Monday, April 16, 2012

Walt Whitman



Beginning my studies the first step pleas'd me so much,
The mere fact consciousness, these forms, the power of motion,
The least insect or animal, the senses, eyesight, love,
The first step I say awed me and pleas'd me so much,
I have hardly gone and hardly wish'd to go any farther,
But stop and loiter all the time to sing it in ecstatic songs.



To the States or any one of them, or any city of the States, 
Resist much, obey little, 
Once unquestioning obedience, once fully enslaved,
Once fully enslaved, no nation, state, city of this earth, 
ever afterward resumes its liberty. 



On journeys through the States we start,
(Ay through the world, urged by these songs,
Sailing henceforth to every land, to every sea,)
We willing learners of all, teachers of all, and lovers of all.

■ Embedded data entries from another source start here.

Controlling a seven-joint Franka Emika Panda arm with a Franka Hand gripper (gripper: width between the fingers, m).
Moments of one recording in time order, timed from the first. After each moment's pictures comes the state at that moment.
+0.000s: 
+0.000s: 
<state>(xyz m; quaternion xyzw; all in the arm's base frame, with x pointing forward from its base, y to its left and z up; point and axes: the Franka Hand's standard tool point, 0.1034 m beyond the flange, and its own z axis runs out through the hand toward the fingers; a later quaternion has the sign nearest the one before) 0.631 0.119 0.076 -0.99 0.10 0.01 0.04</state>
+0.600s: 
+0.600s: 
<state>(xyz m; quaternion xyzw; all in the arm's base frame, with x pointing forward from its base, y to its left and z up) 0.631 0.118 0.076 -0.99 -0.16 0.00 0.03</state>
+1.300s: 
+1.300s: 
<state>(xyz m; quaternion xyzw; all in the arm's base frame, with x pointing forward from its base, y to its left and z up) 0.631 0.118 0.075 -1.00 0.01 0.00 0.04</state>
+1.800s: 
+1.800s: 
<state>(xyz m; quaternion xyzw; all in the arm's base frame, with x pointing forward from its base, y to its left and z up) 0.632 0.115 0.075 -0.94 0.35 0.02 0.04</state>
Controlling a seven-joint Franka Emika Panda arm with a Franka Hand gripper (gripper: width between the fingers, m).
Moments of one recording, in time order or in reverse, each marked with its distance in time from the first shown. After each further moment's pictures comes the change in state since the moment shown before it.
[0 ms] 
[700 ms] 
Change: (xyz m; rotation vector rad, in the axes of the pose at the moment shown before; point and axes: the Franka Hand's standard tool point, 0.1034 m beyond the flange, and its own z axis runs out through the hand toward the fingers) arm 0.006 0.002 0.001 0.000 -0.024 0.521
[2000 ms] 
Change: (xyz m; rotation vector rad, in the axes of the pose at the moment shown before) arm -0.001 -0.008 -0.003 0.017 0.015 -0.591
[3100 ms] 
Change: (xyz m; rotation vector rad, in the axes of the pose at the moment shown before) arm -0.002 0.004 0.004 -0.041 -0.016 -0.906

We have watch'd the seasons dispensing themselves
and passing on, 
And have said, Why should not a man or woman do
as much as the seasons, and effuse as much? 

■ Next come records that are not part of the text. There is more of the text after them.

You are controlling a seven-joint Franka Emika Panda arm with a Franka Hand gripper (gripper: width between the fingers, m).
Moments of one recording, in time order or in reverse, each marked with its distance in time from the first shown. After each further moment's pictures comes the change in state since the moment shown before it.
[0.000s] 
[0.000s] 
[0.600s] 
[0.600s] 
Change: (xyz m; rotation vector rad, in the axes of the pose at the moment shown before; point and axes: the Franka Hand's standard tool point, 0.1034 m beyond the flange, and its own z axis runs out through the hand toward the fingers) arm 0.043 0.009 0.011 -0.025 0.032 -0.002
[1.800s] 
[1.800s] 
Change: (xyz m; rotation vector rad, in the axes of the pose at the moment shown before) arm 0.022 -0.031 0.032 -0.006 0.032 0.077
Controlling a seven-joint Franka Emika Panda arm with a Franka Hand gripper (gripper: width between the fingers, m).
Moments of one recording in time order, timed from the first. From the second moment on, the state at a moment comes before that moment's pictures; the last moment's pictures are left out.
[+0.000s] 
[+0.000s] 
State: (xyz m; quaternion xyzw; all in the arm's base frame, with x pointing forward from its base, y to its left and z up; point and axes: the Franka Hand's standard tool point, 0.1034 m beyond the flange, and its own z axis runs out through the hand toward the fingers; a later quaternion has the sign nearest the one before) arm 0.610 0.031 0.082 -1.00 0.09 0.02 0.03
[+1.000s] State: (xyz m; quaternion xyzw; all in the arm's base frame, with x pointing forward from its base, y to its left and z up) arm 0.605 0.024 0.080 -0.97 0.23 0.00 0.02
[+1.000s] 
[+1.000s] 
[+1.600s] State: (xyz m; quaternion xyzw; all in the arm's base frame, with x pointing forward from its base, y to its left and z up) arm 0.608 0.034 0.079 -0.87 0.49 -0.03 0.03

We dwell a while in every city and town,
We pass through Kanada, the North-east,
the vast valley of the Mississippi, and the Southern States, 
We confer on equal terms with each of the States,
We make trial of ourselves and invite men and women to hear,
We say to ourselves, Remember, fear not, be candid,
promulge the body and the soul,
Dwell a while and pass on, be copious, temperate, chaste, magnetic, 
And what you effuse may then return as the seasons return,
And may be just as much as the seasons.


Here, take this gift,
I was reserving it for some hero, speaker, or general,
One who should serve the good old cause, the great idea,
the progress and freedom of the race, 
Some brave confronter of despots, some daring rebel;
But I see that what I was reserving belongs to you
just as much as to any. 


Me imperturbe, standing at ease in Nature,
Master of all or mistress of all,
aplomb in the midst of irrational things,
Imbued as they, passive, receptive, silent as they,
Finding my occupation, poverty, notoriety, foibles, crimes,
less important than I thought, 
Me toward the Mexican sea,
or in the Mannahatta or the Tennessee,
or far north or inland, 
A river man, or a man of the woods or
of any farm-life of these States or of the coast,
or the lakes or Kanada,
Me wherever my life is lived,
O to be self-balanced for contingencies, 
To confront night, storms, hunger, ridicule,
accidents, rebuffs, as the trees and animals do. 


Thither as I look I see each result and glory retracing itself
and nestling close, always obligated, 
Thither hours, months, years—thither trades,
compacts, establishments, even the most minute, 
Thither every-day life, speech, utensils, politics, persons, estates;
Thither we also, I with my leaves and songs, trustful, admirant,
As a father to his father going takes his children along with him.

Stranger, if you passing meet me and desire to speak to me,
why should you not speak to me? 
And why should I not speak to you?



For him I sing,
I raise the present on the past,
(As some perennial tree out of its roots, the present on the past,)
With time and space I him dilate and fuse the immortal laws,
To make himself by them the law unto himself.